Key takeaways:
Home health remedies that Shae Winters holds dear are based on time-tested methods passed down by her African American ancestors.
Plants and teas are among her first line of defense against nerves and pain.
Shae is passing down her herbal apothecary techniques to her sons.
Our Medicine Cabinet series explores what real people keep on hand and consider essential for their particular needs — even if a doctor didn’t prescribe it.
Onshalique “Shae” Winters’ bicycle tire got caught in a crack between the sidewalk and grass when she was 7 years old, and the fall that resulted scraped the skin off her face from eyebrow to chin.
Her grandmother came to the rescue of her bleeding face with a homemade salve of petroleum jelly and soothing ingredients. After her skin grew back, without a scar, Shae developed an interest and then expertise in her forebears’ medicinal folkways, which she continues to cultivate as she raises two sons in Lexington, Kentucky.
“It immediately felt soothing. She saved the whole right side of my face. The skin grew back without a scar or any change to my pigment,” says Shae, 38. “She nursed my face for weeks with whatever was in that stuff.”
The secret to that salve is lost to time. But Shae, a property manager and single mother, swears by her family’s arsenal of medicinal remedies, some of them homemade.
There are times when she reaches for over-the-counter medications, like anti-inflammatories for pain relief. But her lifestyle prioritizes the traditions and self-care she learned playing cards with her great grandmother, grandmother, aunts, and other relatives as a child in Detroit. Here are eight family-inspired homeopathic remedies Shae keeps on hand and how she uses them.
Homemade fermented rice water is a hair treatment Shae’s family has used for generations. Rice water preparation begins with saving the milky liquid from washed rice and allowing it to ferment in the back of the refrigerator for 1 week or more. Packed with starch, the rice water strengthens hair and promotes smoothness. As such, it is a healthy antidote to harsh chemical relaxers and hair treatments, Shae says.
To mask the odor of the fermented treatment, she combines it with coconut oil, rose water, and fresh mint in a spray bottle. Using rice water in the way her mother and grandmother did, she says, has helped heal her scalp from chronic irritation caused by mass-produced, chemical-based hair products. Rice water also has a long history of use in Asian cultures to promote healthy hair.

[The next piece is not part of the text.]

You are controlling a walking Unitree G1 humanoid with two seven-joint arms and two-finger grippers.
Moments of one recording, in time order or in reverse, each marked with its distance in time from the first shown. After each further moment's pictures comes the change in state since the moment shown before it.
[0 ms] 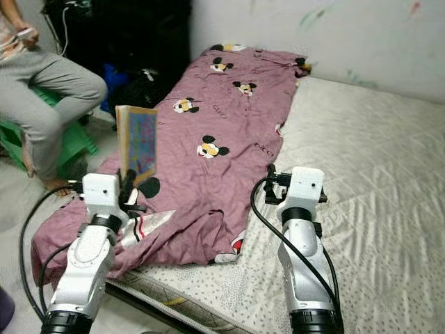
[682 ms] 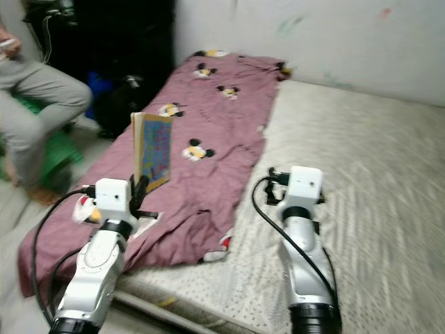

Ashwagandha, or Withania somnifera, is a shrub traditionally used to relieve stress and anxiety. In recent years, this plant has become increasingly popular to consume in a sweet, chewable form.
“Whenever I am super, super anxious, I chew two of these when I sleep. I don’t get the nightmares like I did when I took melatonin,” Shae says.
Absorbed through the skin when dissolved in a hot bath, Epsom salts, also known as magnesium sulfate, are proven to promote relaxation and have been shown to ease neck muscles, for headache relief. Combined with a half cup of apple cider vinegar in the bath, a handful of Epsom salts is a time-tested method for easing her “sciatic nerve pain, bad cramps, and migraines,” Shae says.
Consuming ginger root can ease bellyaches, promote immunity, and more. That is a lesson Shae says she learned when she was regularly given a raw stick of ginger root to chew on to ease menstrual pain.
“My grandmother gave me a Ziploc bag with sliced ginger root,” she says. “I would chew on it in school, and it would really help my cramps.”
As a mother of two young boys, Shae treats stomachaches and cold symptoms with a base of green tea, supplemented with some ginger and raw honey, and topped with boiling water. She likes Celestial Seasonings-brand teas, especially the elderberry flavor. Sometimes, she adds fresh lime or lemon.
“My boys don’t ask for cough medicine,” she says. “They ask first for tea.”
A long recognized herbal remedy for stomachaches, fresh mint leaves are something Shae uses in a preventative way. She includes them in every smoothie she makes for her sons. And she also chews on them for fresh breath and to aid digestion, she says.
During the COVID-19 pandemic, Shae was diagnosed with a failing gallbladder. She says that before it was addressed by a successful surgery, she found relief by stepping up her consumption of turmeric. The bright-yellow root, a relative of ginger, helps fight inflammation and pain, among other health benefits. While she waited to get her gallbladder taken out, Shae says she found relief by including turmeric in hot Jamaican curry dishes, fruit smoothies, and tea.
Derived from the nut of the shea tree, a species native to the African continent, shea butter is a rich, luxuriant moisturizer used by Shae’s family to achieve smooth skin and as a balm for scrapes and rashes.
“What I use, I got from the older women in my family and the ones I never met. The women in my family were meticulous,” Shae says. “I am a self-proclaimed bush woman. I live off teas and herbs and vegetables, and I don’t have any health problems.”